Please copy the listing that follows exactly, leaving out any pictures.

Given data
********************
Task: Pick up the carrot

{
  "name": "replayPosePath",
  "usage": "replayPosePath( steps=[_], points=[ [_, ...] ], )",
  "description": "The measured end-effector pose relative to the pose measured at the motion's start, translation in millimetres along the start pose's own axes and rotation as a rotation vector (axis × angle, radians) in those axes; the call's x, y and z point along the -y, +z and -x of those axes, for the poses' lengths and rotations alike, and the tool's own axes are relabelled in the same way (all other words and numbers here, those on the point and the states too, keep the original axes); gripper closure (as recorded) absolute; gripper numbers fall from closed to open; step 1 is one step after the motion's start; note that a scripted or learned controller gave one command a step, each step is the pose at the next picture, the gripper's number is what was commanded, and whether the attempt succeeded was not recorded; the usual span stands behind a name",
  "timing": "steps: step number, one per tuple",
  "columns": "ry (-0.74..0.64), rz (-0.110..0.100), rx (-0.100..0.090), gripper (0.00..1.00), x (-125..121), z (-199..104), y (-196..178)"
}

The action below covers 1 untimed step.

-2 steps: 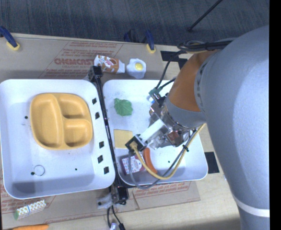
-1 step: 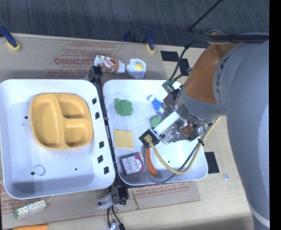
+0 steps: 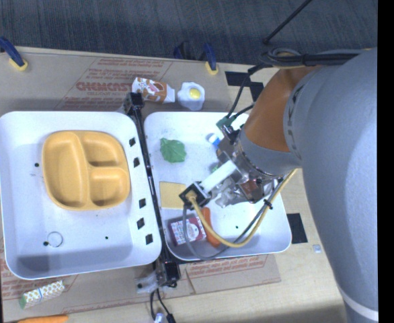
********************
Result below
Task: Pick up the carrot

{
  "name": "replayPosePath",
  "usage": "replayPosePath( steps=[_], points=[ [_, ...] ], )",
  "description": "The measured end-effector pose relative to the pose measured at the motion's start, translation in millimetres along the start pose's own axes and rotation as a rotation vector (axis × angle, radians) in those axes; the call's x, y and z point along the -y, +z and -x of those axes, for the poses' lengths and rotations alike, and the tool's own axes are relabelled in the same way (all other words and numbers here, those on the point and the states too, keep the original axes); gripper closure (as recorded) absolute; gripper numbers fall from closed to open; step 1 is one step after the motion's start; note that a scripted or learned controller gave one command a step, each step is the pose at the next picture, the gripper's number is what was commanded, and whether the attempt succeeded was not recorded; the usual span stands behind a name",
  "timing": "steps: step number, one per tuple",
  "columns": "ry (-0.74..0.64), rz (-0.110..0.100), rx (-0.100..0.090), gripper (0.00..1.00), x (-125..121), z (-199..104), y (-196..178)"
}

The action below covers 1 untimed step.

-2 steps: 
-1 step: 
+0 steps: 

The exercise requires no additional content.